Non manca il richiamo al fenomeno “Lega” (“Il Nord moderno, lo Stato vecchio: la risposta di Bossi”), del tutto sconosciuta alla vigilia del 1987, per divenire, già dalle elezioni del 1992, una macchina elettorale forte nel nord del Paese, della cui area impersonava bisogni, aspettative, problemi: e Feltri, da buon bergamasco, sapeva bene cosa significasse il malessere dei valligiani… Sempre Bergamo è il luogo d’incontro con un altro protagonista della vita pubblica italiana, prima dal versante della magistratura, poi da quello più squisitamente politico: “(…) C’e un primo incontro che lego alla sua figura, Di Pietro era tutt’altro che amato dai suoi colleghi in procura. Sinceramente, non ho mai capito bene perché. Probabilmente alcuni lo consideravano un po’ rozzo nella maniera di presentarsi e nei comportamenti, ma questa è soltanto una mia supposizione (…)”. E, ciliegina sulla torta, ci sono le pagine dedicate al “demonio Berlusconi”, che risalgono, come racconto storico, addirittura al 1973: “(…) Berlusconi mi stava antipatico ( …)”, esordisce netto Feltri a proposito della realizzazione del centro edilizio di Milano 2; “(…) E’ evidente che io considerassi questo Berlusconi un prepotente, pronto ogni volta a prendersi tutto e subito, con qualsiasi mezzo (…)”. Sino al faccia a faccia nel giorno di Ferragosto del 1994: “(…) Lui mi parla, stavolta in maniera decisamente più pratica. Dice di volermi contrattualizzare, di volermi come suo dipendente (…). Si continua a parlare, ma pian piano io comincio ad avvertire uno strano senso di caldo. Mentre lui mi offre contratti di qua e di là, io penso che qualcosa deve avermi fatto male. Quel senso di caldo presto diventa dolore, ho delle fitte al ventre laceranti, come se dei cani mi stessero mordendo lo stomaco (…). A un certo punto, preso dalla disperazione più cupa, mi decido a chiedere dov’è il bagno (…)”.

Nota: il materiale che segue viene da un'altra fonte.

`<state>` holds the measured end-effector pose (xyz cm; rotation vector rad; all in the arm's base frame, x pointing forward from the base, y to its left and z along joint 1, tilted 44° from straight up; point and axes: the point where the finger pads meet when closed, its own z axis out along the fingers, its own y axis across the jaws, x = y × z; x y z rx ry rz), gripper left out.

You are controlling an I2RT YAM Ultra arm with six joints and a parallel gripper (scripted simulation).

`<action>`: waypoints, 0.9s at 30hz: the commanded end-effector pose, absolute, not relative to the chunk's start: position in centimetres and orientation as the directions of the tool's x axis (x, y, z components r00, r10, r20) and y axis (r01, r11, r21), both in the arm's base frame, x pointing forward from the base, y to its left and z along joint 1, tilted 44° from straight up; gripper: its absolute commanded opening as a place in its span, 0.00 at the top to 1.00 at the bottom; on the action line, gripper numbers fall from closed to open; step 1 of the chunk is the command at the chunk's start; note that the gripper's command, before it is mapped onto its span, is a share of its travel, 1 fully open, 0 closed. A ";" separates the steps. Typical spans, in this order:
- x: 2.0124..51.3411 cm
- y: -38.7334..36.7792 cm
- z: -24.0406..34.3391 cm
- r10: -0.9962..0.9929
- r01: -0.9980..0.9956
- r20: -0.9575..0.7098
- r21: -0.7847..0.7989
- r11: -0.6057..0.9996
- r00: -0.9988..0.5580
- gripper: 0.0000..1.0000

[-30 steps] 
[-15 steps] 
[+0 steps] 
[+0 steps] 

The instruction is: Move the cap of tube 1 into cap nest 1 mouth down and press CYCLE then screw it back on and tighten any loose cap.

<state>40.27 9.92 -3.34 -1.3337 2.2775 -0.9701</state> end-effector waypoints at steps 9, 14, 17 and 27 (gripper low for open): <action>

Tra cronaca politica, racconti personali, risvolti anche curiosi che riescono a scavare sin dentro le pieghe di una lotta politica che sembra essersi impadronita del nostro Paese, Vittorio Feltri e Gennaro Sangiuliano ci consegnano, così, un interessatissimo spaccato -nel senso più vero…- della storia contemporanea dell’Italia la cui “(…) immagine -chiosa Sangiuliano- è quella di un popolo a metà del guado del fiume, che ha abbandonato la vecchia sponda ma a cui le correnti impediscono di raggiungere la nuova. Resta sottotraccia, come un fiume carsico, la nostra patria (…)”.